If the FMC doesn’t offer parallel gestures (whether that’s emotional, romantic, creative, or practical), she risks being perceived as a taker rather than a partner.
I am not asking a woman character to do more emotional labor, manage male feelings, or carry the relationship.
But she should equitably contribute to the fantasy of being chosen.
In my romantic comedy Personal Best, for example, Beau is already competent, talented, and desirable. He doesn’t need saving. But when he’s vying for a high-profile audition, Saoirse brings her music taste, artistic instincts, and sense of play to help shape his cycling persona. She sharpens his presentation. She adds something to his life that didn’t exist before her. Their collaboration makes their romance all-the-hotter.

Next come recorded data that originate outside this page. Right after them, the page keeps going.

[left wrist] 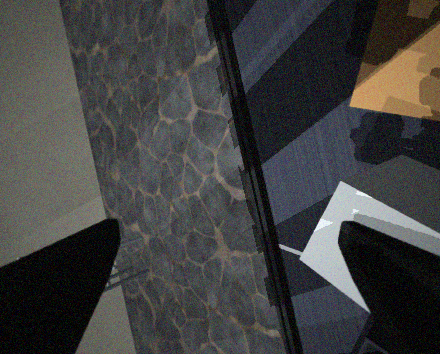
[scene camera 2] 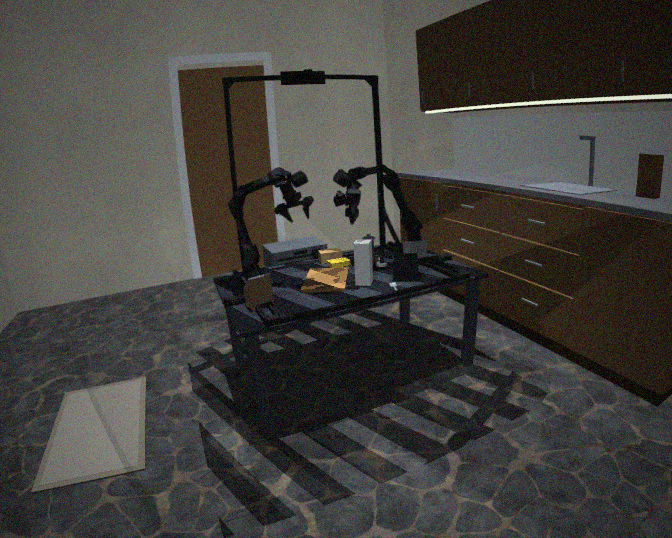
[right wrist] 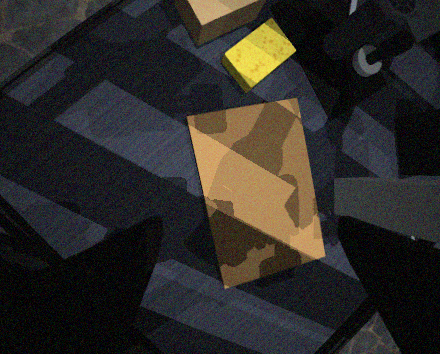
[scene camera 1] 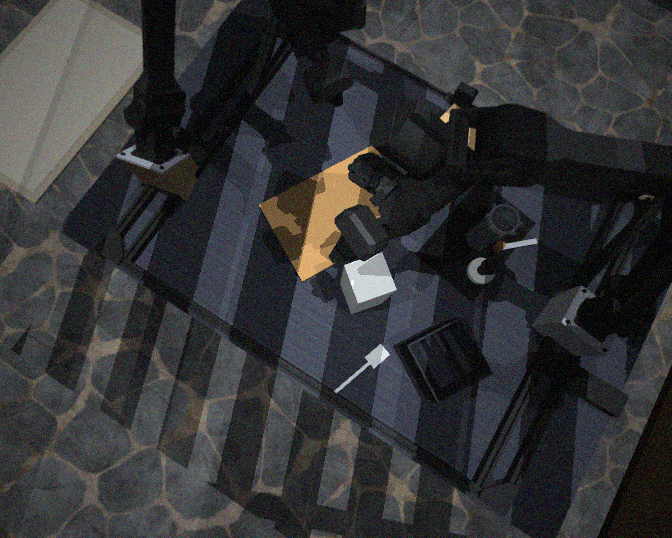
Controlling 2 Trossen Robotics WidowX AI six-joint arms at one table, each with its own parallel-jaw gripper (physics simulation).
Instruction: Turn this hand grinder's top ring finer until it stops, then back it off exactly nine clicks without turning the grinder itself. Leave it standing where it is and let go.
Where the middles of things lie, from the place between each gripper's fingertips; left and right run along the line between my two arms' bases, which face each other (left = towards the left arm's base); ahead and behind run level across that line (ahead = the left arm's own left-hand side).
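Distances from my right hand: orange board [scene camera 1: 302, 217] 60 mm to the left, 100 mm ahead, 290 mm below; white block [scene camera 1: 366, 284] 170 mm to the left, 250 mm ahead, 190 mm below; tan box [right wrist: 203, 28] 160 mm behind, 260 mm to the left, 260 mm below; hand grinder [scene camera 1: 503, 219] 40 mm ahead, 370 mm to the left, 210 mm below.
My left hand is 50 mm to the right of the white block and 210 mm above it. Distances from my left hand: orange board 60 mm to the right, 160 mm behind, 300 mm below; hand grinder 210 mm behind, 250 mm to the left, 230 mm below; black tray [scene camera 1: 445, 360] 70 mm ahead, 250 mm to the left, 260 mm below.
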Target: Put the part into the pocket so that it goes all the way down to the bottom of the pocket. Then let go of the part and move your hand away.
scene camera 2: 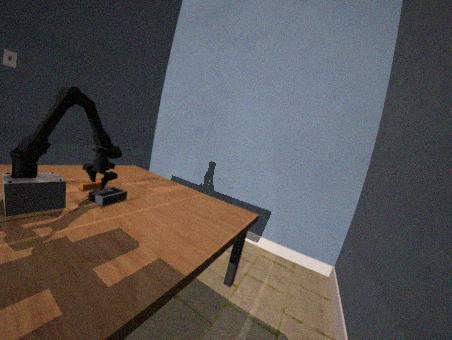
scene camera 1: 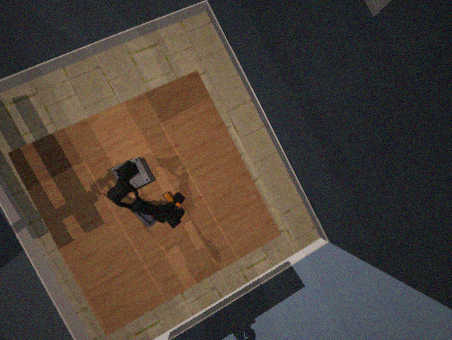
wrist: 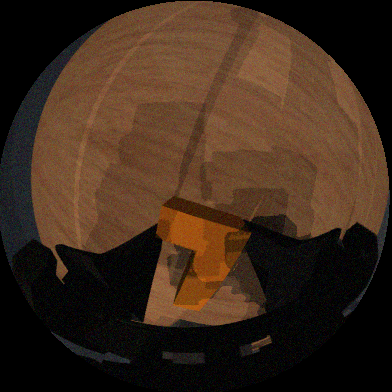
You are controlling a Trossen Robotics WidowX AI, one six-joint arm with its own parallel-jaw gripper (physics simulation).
Scene:
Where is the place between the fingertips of the gripper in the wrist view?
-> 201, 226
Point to an orange part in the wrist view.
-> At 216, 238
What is the gripper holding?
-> An orange part.

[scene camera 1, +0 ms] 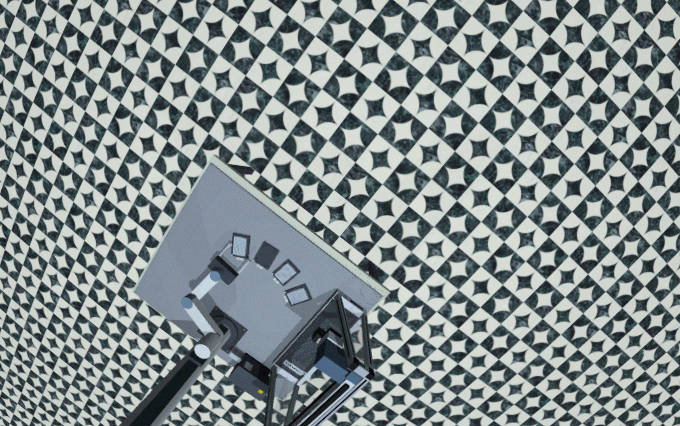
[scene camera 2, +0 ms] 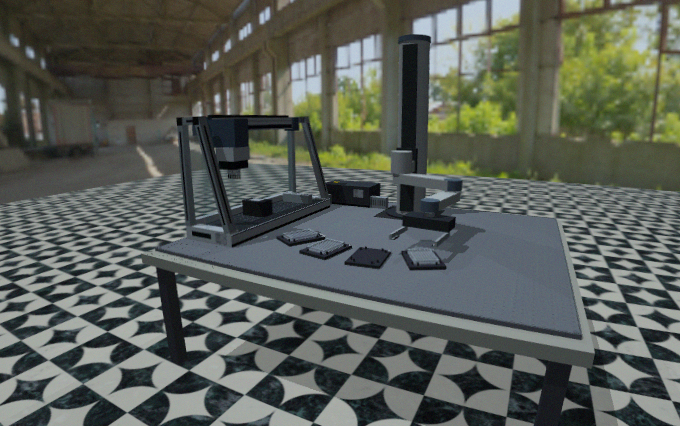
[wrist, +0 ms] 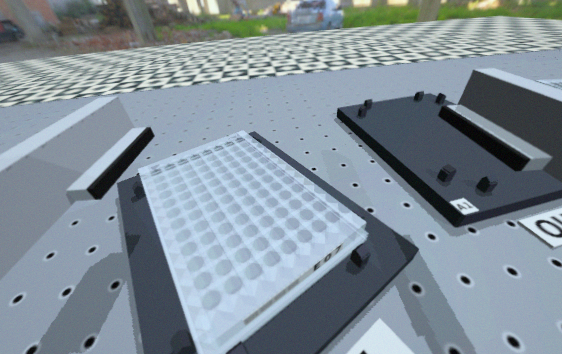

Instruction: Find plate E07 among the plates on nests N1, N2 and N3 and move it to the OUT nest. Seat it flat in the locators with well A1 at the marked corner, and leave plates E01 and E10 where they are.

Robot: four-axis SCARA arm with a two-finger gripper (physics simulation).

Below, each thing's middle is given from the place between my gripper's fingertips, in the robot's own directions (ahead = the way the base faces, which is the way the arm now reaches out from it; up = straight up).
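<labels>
There's the OUT nest (wrist: 466, 184), and my hand is 40 mm short of it, 140 mm to the left of it and 60 mm above it.
</labels>
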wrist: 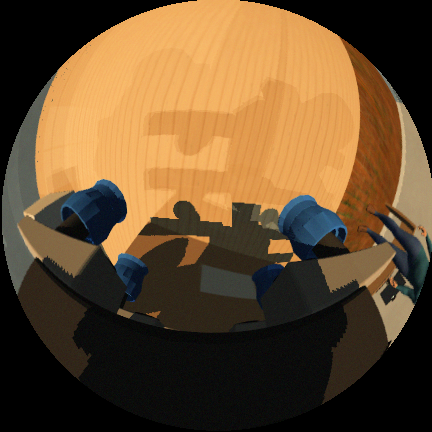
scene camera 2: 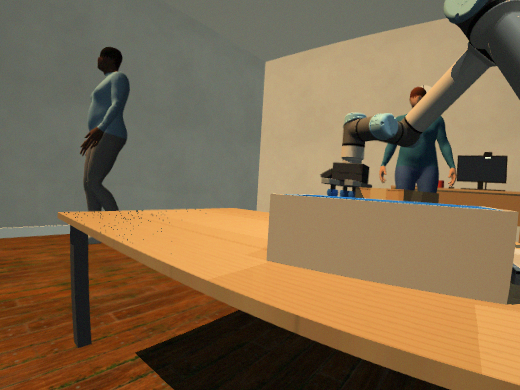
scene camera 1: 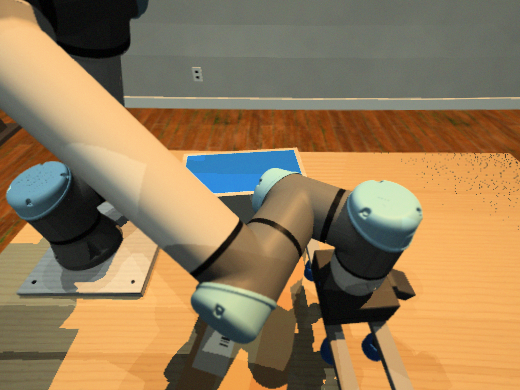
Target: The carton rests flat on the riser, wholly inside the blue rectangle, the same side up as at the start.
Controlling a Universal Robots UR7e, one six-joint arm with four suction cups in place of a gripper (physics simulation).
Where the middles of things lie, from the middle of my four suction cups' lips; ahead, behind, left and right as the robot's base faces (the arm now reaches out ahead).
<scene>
My suction cup is now 16 cm past the carton (scene camera 1: 270, 353), 4 cm above it and 2 cm to the left of it. From my suction cup the other things lie so: riser (scene camera 2: 457, 250): 39 cm to the left, 17 cm behind, 6 cm below.
</scene>
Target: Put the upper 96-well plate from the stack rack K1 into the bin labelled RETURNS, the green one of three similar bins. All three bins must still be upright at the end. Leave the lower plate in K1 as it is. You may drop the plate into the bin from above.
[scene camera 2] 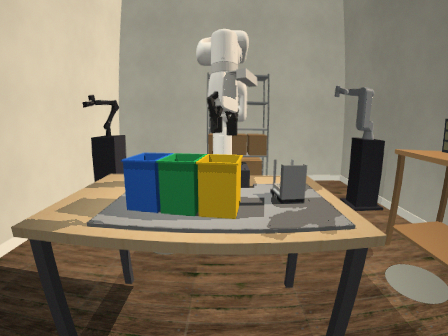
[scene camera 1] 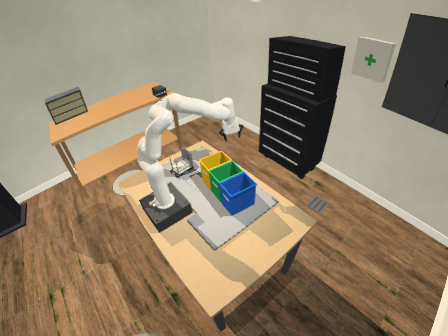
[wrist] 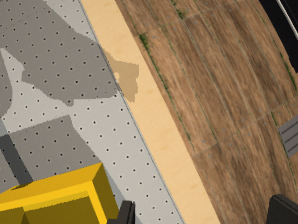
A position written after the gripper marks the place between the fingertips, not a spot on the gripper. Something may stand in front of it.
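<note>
Yellow bin [scene camera 2: 219,176]. Green bin [scene camera 2: 178,180], out of frame in the wrist view. Blue bin [scene camera 2: 141,177] and [scene camera 1: 234,203], out of frame in the wrist view. The gripper [scene camera 2: 224,134].
</note>
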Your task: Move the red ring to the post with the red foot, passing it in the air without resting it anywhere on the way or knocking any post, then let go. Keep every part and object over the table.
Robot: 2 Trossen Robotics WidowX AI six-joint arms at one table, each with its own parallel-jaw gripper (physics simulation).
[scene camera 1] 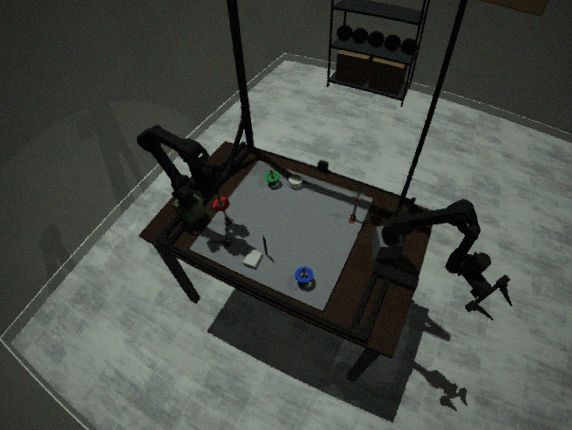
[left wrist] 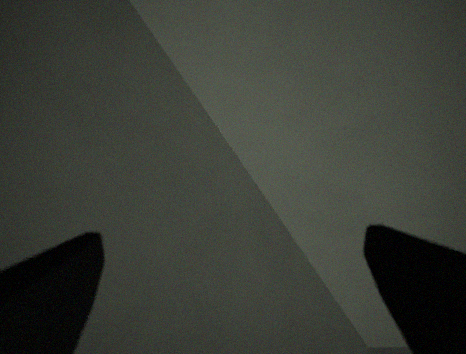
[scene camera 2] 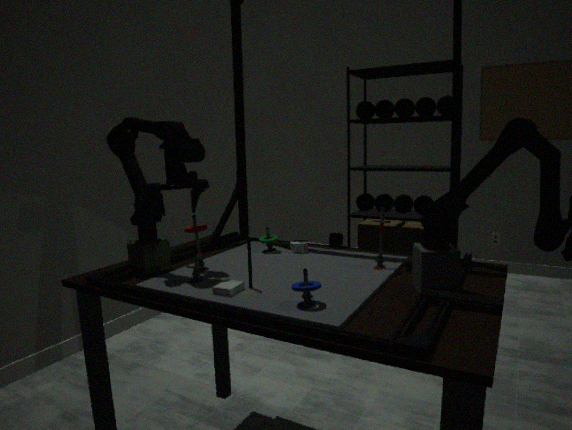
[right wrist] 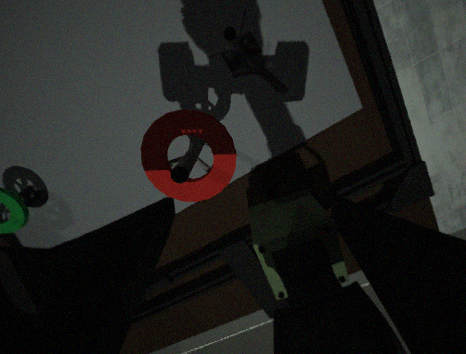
Scene:
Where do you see a tall grey post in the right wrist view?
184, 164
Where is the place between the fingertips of the left gripper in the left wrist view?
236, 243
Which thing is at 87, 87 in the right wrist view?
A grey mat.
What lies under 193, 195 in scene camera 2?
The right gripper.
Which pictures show the left gripper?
Scene camera 1 and the left wrist view only.

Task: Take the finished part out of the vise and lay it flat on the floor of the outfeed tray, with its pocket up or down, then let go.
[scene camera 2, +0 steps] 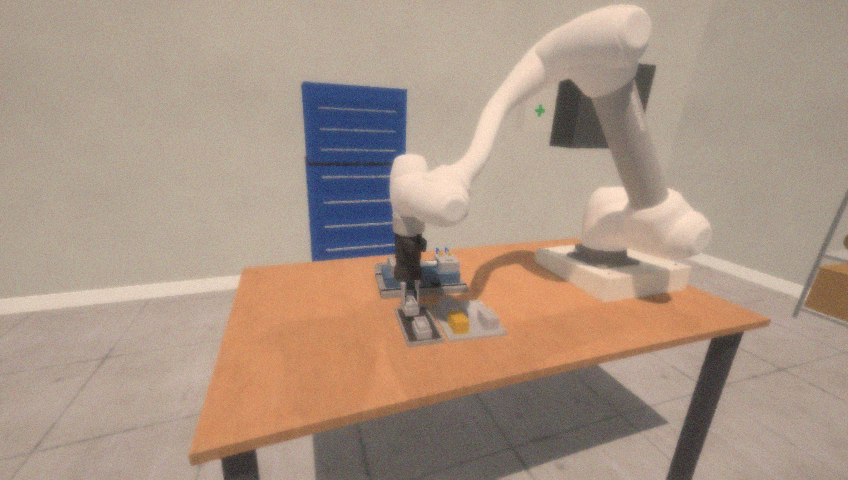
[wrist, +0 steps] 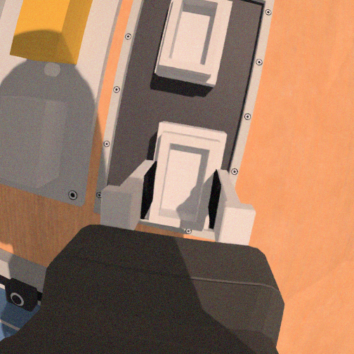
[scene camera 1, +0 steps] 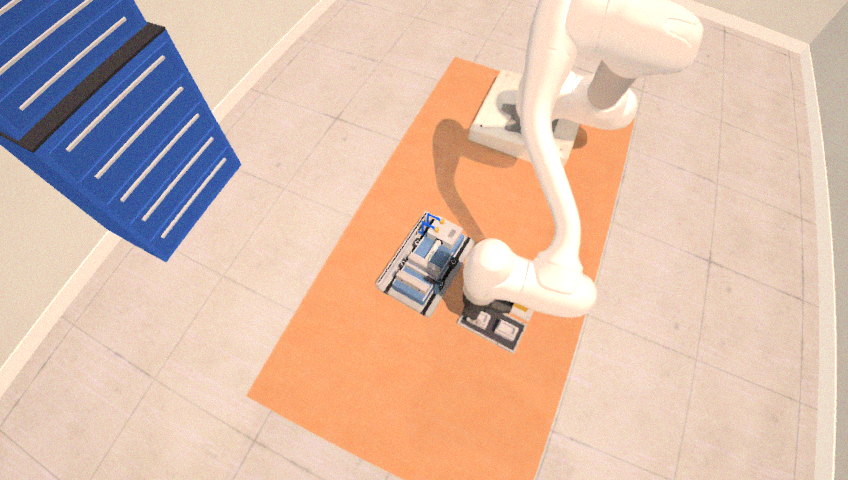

If the woman is the only one receiving the fantasy, it primes the audience to judge harshly, because the relationship flows primarily in one direction with the MMC pursuing and the FMC withholding.
Romance works best when both characters are changed by being loved.
She brings warmth, steadiness, vision, humor, or creative energy that actively enhances his life as he enhances hers. Their desire is mutual.
When both characters are active romantics, neither has to be the killjoy. And the FMC no longer bears the burden of being the story’s brake pedal.
If You’re Annoyed by an FMC, Check the Structure.
If you find yourself bracing every time the FMC appears on the page, it may not be internalized misogyny.
It may be that the story has assigned her the role of narrative wet blanket.
And that’s a structural choice, not a personality flaw.